To do — Please return the data that follows precisely as written, but without the images.

▽

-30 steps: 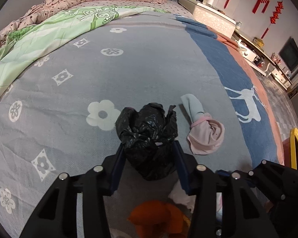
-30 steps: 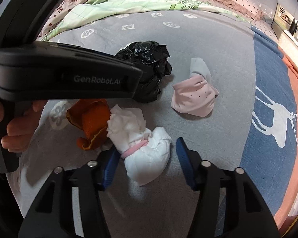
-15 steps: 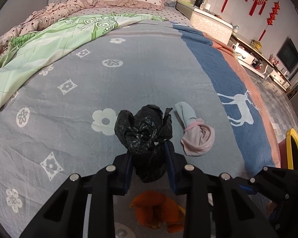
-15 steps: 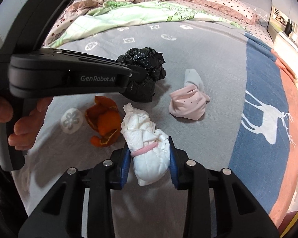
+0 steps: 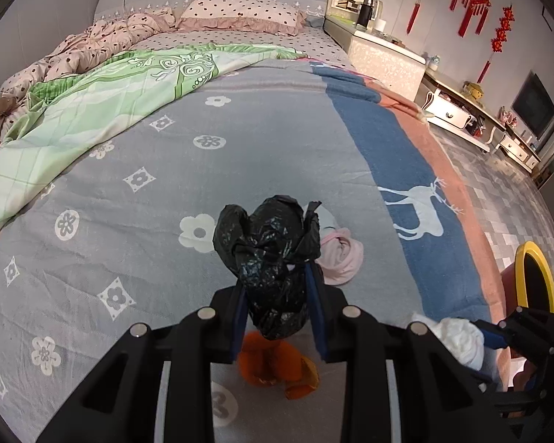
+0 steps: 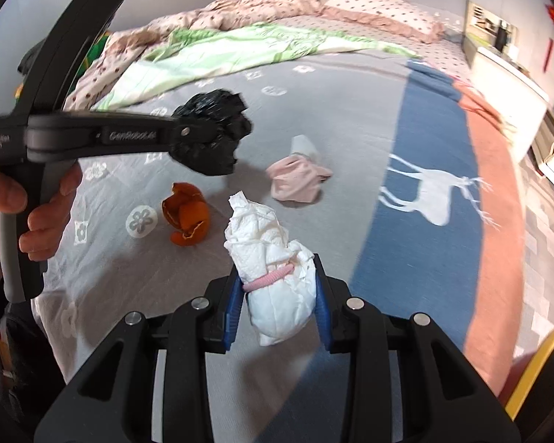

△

Result of the exercise —
-30 steps: 
-30 steps: 
-15 steps: 
-15 steps: 
+0 steps: 
+0 steps: 

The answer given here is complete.